▸ PROBLEM TO WORK ON
Using the data beneath this instruction, retype only the lines from the one that contains "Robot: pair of" down to the one that contains "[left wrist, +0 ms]", both included, exactly as they appear.

▸ DATA PROVIDED

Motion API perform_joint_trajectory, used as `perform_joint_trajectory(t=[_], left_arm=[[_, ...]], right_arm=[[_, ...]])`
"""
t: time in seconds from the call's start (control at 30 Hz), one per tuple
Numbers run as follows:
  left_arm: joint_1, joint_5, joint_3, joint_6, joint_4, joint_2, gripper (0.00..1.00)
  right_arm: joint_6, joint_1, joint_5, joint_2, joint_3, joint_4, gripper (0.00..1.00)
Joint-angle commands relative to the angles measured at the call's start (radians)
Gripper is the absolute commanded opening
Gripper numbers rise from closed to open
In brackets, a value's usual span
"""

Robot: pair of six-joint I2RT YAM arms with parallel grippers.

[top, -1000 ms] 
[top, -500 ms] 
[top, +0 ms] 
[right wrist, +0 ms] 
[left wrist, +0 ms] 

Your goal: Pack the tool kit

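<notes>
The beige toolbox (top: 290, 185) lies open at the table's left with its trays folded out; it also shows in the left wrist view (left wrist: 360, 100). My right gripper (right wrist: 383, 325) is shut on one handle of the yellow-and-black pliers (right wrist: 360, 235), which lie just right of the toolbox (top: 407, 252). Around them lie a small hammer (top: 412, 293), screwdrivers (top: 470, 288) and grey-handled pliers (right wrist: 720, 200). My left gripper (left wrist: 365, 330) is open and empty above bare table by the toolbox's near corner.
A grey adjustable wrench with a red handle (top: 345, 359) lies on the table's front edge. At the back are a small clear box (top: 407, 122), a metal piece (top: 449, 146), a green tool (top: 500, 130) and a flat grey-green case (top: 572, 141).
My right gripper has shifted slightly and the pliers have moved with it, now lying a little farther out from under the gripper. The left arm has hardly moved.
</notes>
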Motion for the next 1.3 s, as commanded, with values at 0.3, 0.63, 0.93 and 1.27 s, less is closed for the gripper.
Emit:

▸ OUTPUT FOR THIS EXERCISE
Robot: pair of six-joint I2RT YAM arms with parallel grippers.

[top, -1000 ms] 
[top, -500 ms] 
[top, +0 ms] 
[right wrist, +0 ms] 
[left wrist, +0 ms] 

This completes the answer.